The catch is that it often has to be converted from AC first, creating energy loss, inefficiencies and heat waste. As more and more industries and devices embrace DC current, power devices that can convert AC to DC efficiently, reliably and at high voltages will be critical.  

A U of A researcher, Xiaoqing Song, thinks he can build better conversion systems. The National Science Foundation thinks he can, too, and awarded Song, an assistant professor of electrical engineering, a $500,000 CAREER award to create more efficient, compact and high-voltage power conversion systems using wide bandgap (WBG) power devices.  

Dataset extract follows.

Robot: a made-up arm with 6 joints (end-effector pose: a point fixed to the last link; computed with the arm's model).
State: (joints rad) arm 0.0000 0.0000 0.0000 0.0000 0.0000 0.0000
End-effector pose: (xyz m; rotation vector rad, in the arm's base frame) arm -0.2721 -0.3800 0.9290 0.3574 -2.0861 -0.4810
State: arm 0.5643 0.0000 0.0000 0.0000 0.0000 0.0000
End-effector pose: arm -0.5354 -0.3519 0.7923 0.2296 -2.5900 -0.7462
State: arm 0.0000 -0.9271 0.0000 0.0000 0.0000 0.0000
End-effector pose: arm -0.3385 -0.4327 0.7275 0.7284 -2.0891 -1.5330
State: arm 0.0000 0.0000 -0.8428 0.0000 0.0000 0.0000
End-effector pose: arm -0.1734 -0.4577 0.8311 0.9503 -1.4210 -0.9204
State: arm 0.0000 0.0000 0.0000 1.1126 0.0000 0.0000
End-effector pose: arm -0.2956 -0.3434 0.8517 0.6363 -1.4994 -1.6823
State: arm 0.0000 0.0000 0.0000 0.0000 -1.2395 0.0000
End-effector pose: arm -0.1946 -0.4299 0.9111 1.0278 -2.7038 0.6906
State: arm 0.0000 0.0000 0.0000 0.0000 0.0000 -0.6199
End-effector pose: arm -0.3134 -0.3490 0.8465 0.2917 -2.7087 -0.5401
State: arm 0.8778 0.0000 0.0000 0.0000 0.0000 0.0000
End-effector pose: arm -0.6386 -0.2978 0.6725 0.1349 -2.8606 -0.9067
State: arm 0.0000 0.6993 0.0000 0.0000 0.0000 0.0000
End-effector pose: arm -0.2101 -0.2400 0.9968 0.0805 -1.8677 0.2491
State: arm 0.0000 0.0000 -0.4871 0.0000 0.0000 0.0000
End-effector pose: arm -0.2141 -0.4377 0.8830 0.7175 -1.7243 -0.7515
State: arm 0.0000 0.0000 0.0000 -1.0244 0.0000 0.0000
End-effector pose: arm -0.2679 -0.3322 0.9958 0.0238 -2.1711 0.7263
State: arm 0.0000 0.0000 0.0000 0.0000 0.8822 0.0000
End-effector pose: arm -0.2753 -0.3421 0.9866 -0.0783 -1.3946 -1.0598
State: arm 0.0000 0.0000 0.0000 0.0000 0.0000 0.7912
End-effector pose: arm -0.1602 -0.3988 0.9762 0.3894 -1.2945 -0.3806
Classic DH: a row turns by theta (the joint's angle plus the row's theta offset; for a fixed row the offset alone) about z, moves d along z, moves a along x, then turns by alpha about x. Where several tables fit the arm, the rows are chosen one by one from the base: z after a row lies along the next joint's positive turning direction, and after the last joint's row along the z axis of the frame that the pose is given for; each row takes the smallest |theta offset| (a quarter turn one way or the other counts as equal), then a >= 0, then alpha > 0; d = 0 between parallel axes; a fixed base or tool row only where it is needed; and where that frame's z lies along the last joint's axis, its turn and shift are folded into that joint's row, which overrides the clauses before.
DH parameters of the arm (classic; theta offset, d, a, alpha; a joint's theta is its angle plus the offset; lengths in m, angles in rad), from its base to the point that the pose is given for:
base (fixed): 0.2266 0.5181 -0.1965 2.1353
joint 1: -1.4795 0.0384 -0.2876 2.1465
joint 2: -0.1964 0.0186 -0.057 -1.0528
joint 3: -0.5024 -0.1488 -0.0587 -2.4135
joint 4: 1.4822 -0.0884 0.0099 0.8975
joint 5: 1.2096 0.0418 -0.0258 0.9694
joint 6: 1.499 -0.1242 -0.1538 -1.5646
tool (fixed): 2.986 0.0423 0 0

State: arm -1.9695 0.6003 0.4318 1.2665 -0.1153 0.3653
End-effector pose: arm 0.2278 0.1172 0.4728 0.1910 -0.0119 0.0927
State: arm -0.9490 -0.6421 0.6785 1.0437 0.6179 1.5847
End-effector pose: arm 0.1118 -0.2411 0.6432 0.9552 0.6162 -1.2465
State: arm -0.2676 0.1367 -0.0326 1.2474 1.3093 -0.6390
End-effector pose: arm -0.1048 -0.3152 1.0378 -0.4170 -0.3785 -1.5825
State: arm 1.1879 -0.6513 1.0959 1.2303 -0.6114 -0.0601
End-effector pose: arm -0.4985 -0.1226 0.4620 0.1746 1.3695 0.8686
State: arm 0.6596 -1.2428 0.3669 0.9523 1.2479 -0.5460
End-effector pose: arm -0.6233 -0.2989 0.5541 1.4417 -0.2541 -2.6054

"WBG power devices will be critical to modernizing the power grid because they can better manage the rapidly increasing electricity demand driven by data centers and transportation electrification," Song stated. 

Higher Performance 

Wide bandgap devices outperform traditional silicon-based semiconductors that still dominate high voltage power conversion. These old technologies suffer from lower efficiency and limited voltage handling capability, hindering progress toward a cleaner, more capable grid.  

In contrast, WBG power devices use materials like silicon carbide and gallium nitride, enabling them to operate at higher voltages, higher temperatures and higher frequencies than silicon-based semiconductors. They are also more compact and more efficient.  

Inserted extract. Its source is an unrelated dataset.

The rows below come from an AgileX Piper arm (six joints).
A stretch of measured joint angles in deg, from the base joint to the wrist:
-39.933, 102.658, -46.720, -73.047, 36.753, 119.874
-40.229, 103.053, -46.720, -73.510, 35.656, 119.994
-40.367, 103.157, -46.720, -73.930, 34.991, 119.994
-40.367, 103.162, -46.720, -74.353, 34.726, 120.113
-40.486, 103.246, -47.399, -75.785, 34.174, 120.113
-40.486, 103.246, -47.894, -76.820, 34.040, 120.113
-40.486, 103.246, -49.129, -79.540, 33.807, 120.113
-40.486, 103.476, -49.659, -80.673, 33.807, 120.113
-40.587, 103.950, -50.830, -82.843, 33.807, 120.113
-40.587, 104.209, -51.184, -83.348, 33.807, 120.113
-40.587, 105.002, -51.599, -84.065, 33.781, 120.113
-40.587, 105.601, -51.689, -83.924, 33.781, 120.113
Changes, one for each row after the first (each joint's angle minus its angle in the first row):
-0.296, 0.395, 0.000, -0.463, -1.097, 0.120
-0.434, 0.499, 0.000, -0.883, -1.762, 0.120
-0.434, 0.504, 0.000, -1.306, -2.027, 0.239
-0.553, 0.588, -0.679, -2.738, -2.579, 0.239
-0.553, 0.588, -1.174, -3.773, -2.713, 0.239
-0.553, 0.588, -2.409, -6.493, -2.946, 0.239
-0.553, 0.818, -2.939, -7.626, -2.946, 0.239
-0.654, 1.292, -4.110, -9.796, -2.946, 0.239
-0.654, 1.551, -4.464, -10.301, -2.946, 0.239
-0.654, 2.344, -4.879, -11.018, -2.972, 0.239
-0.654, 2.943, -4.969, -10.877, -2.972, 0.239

Song is specifically seeking to eliminate barriers to WBG adoption through the creation of aggregated WBG multi-chip modules, which leverage series and parallel interconnections of mature, lower-voltage WBG chips to achieve both high voltage and high current capability in a practical, scalable and cost-effective manner. Currently, WBG power devices struggle with currents over 100 amperes. 

Fundamental Challenges 

This project will tackle two fundamental challenges to achieving wider adoption of WGP devices: 

1. Achieving simultaneous voltage, current and thermal balancing across multiple series-parallel-connected WBG chips, and 

2. Overcoming limitations in current high-voltage, multi-chip packaging architectures. 

An improved WGB multi-chip module able to perform at higher amperages will also benefit a range of critical applications including large industrial drives, data centers, transportation electrification and high voltage direct current systems, offering simplified converter architectures, lower system losses and more compact system designs. 

This project supports Song's long-term vision of advancing WBG technology to improve energy efficiency, system reliability and power density. He hopes to pioneer high voltage packaging solutions that fully harness the advantages of WBG devices.